YOUR ASSIGNMENT = Write out each entry, exactly the way it appears.

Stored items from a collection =
════════════════
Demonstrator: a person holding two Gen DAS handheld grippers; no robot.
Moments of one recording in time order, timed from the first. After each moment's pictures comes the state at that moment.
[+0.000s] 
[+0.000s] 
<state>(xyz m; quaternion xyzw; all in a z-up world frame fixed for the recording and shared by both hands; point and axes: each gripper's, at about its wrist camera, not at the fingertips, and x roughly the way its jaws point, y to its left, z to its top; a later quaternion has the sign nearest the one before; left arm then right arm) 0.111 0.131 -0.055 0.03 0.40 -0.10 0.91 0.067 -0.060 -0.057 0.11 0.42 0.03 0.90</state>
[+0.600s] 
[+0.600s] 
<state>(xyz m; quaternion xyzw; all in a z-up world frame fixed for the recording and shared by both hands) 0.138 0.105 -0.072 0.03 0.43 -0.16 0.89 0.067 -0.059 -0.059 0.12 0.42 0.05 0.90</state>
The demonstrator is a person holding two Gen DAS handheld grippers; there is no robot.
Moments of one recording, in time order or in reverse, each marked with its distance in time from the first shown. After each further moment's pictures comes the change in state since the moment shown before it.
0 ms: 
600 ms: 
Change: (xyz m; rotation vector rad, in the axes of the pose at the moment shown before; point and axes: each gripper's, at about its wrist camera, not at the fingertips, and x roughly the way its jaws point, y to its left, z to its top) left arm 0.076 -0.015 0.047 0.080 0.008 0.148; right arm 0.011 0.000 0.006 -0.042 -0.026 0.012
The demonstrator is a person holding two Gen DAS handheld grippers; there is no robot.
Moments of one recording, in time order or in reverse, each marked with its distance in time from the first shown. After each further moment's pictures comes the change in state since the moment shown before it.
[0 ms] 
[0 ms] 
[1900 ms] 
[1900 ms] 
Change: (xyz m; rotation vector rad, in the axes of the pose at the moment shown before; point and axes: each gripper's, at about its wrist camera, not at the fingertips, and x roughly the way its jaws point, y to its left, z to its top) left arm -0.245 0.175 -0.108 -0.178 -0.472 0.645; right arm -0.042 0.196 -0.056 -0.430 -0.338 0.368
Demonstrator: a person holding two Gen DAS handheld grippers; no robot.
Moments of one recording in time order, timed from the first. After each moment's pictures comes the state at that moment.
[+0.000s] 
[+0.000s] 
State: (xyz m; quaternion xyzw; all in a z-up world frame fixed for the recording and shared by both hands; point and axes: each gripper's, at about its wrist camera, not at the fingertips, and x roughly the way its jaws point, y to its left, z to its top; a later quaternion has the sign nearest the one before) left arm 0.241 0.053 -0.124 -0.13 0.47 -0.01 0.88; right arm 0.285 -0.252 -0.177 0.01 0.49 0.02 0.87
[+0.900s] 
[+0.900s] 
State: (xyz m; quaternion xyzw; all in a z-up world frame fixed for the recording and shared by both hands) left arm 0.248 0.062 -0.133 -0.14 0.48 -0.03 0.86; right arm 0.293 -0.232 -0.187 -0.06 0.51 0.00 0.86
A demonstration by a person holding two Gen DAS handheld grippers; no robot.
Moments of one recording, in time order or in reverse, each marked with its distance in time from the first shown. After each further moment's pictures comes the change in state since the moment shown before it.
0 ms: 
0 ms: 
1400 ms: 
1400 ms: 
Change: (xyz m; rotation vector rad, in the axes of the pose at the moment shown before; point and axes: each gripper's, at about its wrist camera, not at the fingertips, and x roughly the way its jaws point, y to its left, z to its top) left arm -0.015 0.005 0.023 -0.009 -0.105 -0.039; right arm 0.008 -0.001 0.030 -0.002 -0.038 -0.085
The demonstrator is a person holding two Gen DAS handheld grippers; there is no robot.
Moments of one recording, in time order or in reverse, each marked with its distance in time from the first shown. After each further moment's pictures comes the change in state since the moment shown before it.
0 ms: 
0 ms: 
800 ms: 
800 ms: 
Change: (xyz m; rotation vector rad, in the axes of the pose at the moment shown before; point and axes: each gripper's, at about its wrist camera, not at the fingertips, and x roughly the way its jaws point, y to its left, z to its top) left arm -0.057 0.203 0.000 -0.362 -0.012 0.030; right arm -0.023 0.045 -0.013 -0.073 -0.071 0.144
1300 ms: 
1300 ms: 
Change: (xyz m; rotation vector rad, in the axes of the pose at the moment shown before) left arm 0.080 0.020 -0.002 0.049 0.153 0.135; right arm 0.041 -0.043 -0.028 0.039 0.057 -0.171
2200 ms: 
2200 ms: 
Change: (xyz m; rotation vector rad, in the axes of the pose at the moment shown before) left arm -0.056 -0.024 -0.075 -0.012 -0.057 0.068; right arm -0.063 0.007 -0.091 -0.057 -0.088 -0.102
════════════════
ANSWER FOR THE TASK =
Demonstrator: a person holding two Gen DAS handheld grippers; no robot.
Moments of one recording in time order, timed from the first. After each moment's pictures comes the state at that moment.
[+0.000s] 
[+0.000s] 
<state>(xyz m; quaternion xyzw; all in a z-up world frame fixed for the recording and shared by both hands; point and axes: each gripper's, at about its wrist camera, not at the fingertips, and x roughly the way its jaws point, y to its left, z to its top; a later quaternion has the sign nearest the one before; left arm then right arm) 0.111 0.131 -0.055 0.03 0.40 -0.10 0.91 0.067 -0.060 -0.057 0.11 0.42 0.03 0.90</state>
[+0.600s] 
[+0.600s] 
<state>(xyz m; quaternion xyzw; all in a z-up world frame fixed for the recording and shared by both hands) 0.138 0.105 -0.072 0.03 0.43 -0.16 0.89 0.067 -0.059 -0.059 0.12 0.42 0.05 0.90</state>
The demonstrator is a person holding two Gen DAS handheld grippers; there is no robot.
Moments of one recording, in time order or in reverse, each marked with its distance in time from the first shown. After each further moment's pictures comes the change in state since the moment shown before it.
0 ms: 
600 ms: 
Change: (xyz m; rotation vector rad, in the axes of the pose at the moment shown before; point and axes: each gripper's, at about its wrist camera, not at the fingertips, and x roughly the way its jaws point, y to its left, z to its top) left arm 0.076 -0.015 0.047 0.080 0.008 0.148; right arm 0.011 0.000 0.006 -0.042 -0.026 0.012
The demonstrator is a person holding two Gen DAS handheld grippers; there is no robot.
Moments of one recording, in time order or in reverse, each marked with its distance in time from the first shown. After each further moment's pictures comes the change in state since the moment shown before it.
[0 ms] 
[0 ms] 
[1900 ms] 
[1900 ms] 
Change: (xyz m; rotation vector rad, in the axes of the pose at the moment shown before; point and axes: each gripper's, at about its wrist camera, not at the fingertips, and x roughly the way its jaws point, y to its left, z to its top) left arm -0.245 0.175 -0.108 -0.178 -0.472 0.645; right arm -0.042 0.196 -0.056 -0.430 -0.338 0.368
Demonstrator: a person holding two Gen DAS handheld grippers; no robot.
Moments of one recording in time order, timed from the first. After each moment's pictures comes the state at that moment.
[+0.000s] 
[+0.000s] 
State: (xyz m; quaternion xyzw; all in a z-up world frame fixed for the recording and shared by both hands; point and axes: each gripper's, at about its wrist camera, not at the fingertips, and x roughly the way its jaws point, y to its left, z to its top; a later quaternion has the sign nearest the one before) left arm 0.241 0.053 -0.124 -0.13 0.47 -0.01 0.88; right arm 0.285 -0.252 -0.177 0.01 0.49 0.02 0.87
[+0.900s] 
[+0.900s] 
State: (xyz m; quaternion xyzw; all in a z-up world frame fixed for the recording and shared by both hands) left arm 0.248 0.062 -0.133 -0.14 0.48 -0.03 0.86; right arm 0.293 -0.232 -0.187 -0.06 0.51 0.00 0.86
A demonstration by a person holding two Gen DAS handheld grippers; no robot.
Moments of one recording, in time order or in reverse, each marked with its distance in time from the first shown. After each further moment's pictures comes the change in state since the moment shown before it.
0 ms: 
0 ms: 
1400 ms: 
1400 ms: 
Change: (xyz m; rotation vector rad, in the axes of the pose at the moment shown before; point and axes: each gripper's, at about its wrist camera, not at the fingertips, and x roughly the way its jaws point, y to its left, z to its top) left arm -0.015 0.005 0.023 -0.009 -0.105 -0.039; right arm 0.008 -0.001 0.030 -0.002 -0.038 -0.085
The demonstrator is a person holding two Gen DAS handheld grippers; there is no robot.
Moments of one recording, in time order or in reverse, each marked with its distance in time from the first shown. After each further moment's pictures comes the change in state since the moment shown before it.
0 ms: 
0 ms: 
800 ms: 
800 ms: 
Change: (xyz m; rotation vector rad, in the axes of the pose at the moment shown before; point and axes: each gripper's, at about its wrist camera, not at the fingertips, and x roughly the way its jaws point, y to its left, z to its top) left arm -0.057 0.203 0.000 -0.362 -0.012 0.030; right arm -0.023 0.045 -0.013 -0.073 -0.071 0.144
1300 ms: 
1300 ms: 
Change: (xyz m; rotation vector rad, in the axes of the pose at the moment shown before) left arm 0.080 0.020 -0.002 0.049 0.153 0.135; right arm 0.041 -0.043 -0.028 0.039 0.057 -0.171
2200 ms: 
2200 ms: 
Change: (xyz m; rotation vector rad, in the axes of the pose at the moment shown before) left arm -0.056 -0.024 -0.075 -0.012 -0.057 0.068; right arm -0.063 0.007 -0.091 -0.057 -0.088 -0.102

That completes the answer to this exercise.